Sanctions. The court also granted the SEC’s request for a penny stock bar and permanent injunction, finding that the violations were not isolated, but continuous and systematic, as well as a lack of acknowledgement of wrongdoing by the defendants. For similar reasons, the court also imposed a third-tier penalty on Bronson; however, acknowledging his recent bankruptcy in addition to the other sanctions imposed, the court set it at the minimum of $875,000.

In addition, the court sided with the SEC in ordering the defendants to pay disgorgement and prejudgment interest. However, the court agreed with the defendants that they are entitled to an offset for expenses to be deducted from the disgorgement figure, and ordered the SEC to submit a revised disgorgement figure reflecting this matter.

The case is No. 12-cv-6421.

Friday, March 31, 2017

Senators ask SEC Inspector General to investigate Piwowar moves

By John Filar Atwood

Four U.S. Senators have written to the SEC Inspector General asking for an investigation into whether several recent moves by Acting Chair Michael Piwowar, including his call for additional public comment on the already-approved pay ratio rule, are legally permissible. Senators Bob Menendez (D-NJ), Elizabeth Warren (D-Mass), Brian Schatz (D-HI) and Sherrod Brown (D-Ohio) claim, among other things, that Piwowar’s actions may lack adequate justification and may exceed his authority as Acting Chair.

In addition to the reopening for comment of the pay ratio rule, the Senators are troubled by Piwowar’s request that the SEC staff reexamine 2014 guidance on the conflict minerals disclosure rule. In their letter, they also called into question reported moves by Piwowar to scale back the SEC enforcement staff’s power to initiate subpoenas and to conduct investigations into alleged financial misconduct.

Insufficient grounds. The Senators said that Piwowar has made no secret of his dislike of the conflict minerals and pay ratio rules. However, in their view, his personal distaste for a congressional mandate is not sufficient grounds to attempt to weaken an SEC-approved final rule. They also noted that he appears to have undertaken these actions without consulting and seeking the approval of Kara Stein, the only other current SEC Commissioner.

In arguing that Piwowar may have overstepped his authority, the Senators noted that his position as Acting Chair is temporary, and that he was not confirmed by the Senate. Moreover, the SEC has lacked a traditional quorum during Piwowar's entire tenure as Acting Chair because there has only been one additional confirmed commissioner, they pointed out.

Short-term caretaker. Despite these limitations, the Senators alleged that Piwowar “has decided to jumpstart the deregulatory agenda, freezing unfinished Dodd-Frank requirements and opening the door to scaling back some completed rules he considers politicized.” In their view, this represents a major exertion of authority for a position widely viewed as a short-term caretaker.

Clayton not consulted. The Senators argued that there is no evidence that any of Piwowar’s actions are favored by incoming SEC Chair Jay Clayton. At his confirmation hearing, Clayton testified that he had not been consulted about Piwowar’s change to enforcement policy, did not know enough to determine whether it was appropriate to reopen the pay ratio rule, and had no specific plans to revisit any Dodd-Frank rules.

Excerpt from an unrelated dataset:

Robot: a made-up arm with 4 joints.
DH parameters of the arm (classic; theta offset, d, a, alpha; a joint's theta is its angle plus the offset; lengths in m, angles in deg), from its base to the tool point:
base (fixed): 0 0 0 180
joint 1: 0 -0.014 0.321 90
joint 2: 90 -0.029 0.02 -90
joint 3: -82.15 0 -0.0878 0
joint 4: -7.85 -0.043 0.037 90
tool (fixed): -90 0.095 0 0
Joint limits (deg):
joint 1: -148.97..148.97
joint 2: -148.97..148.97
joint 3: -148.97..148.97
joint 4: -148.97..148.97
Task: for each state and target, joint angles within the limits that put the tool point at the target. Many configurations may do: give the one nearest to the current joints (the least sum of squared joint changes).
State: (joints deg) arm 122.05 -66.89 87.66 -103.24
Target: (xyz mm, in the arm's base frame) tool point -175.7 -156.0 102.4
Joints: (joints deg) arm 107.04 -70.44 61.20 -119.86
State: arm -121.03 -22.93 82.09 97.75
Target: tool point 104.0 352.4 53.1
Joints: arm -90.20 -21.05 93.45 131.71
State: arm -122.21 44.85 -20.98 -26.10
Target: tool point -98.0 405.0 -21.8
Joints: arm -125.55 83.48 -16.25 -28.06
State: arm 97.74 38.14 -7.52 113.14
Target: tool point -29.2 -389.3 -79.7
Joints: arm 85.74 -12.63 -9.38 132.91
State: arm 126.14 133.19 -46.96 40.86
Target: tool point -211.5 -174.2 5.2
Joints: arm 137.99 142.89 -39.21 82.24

The Senators asked the SEC Inspector General to conduct an investigation into Piwowar’s decisions regarding conflict minerals, the pay ratio rule and enforcement powers to determine whether they are legally permissible and in keeping with the SEC’s core mission. They asked the Inspector General to examine, among other issues, whether Piwowar provided a valid substantive justification for the changes, whether he provided adequate public notice and comment periods, and whether he is carrying out the actions at his own initiative or in consultation with other affected parties.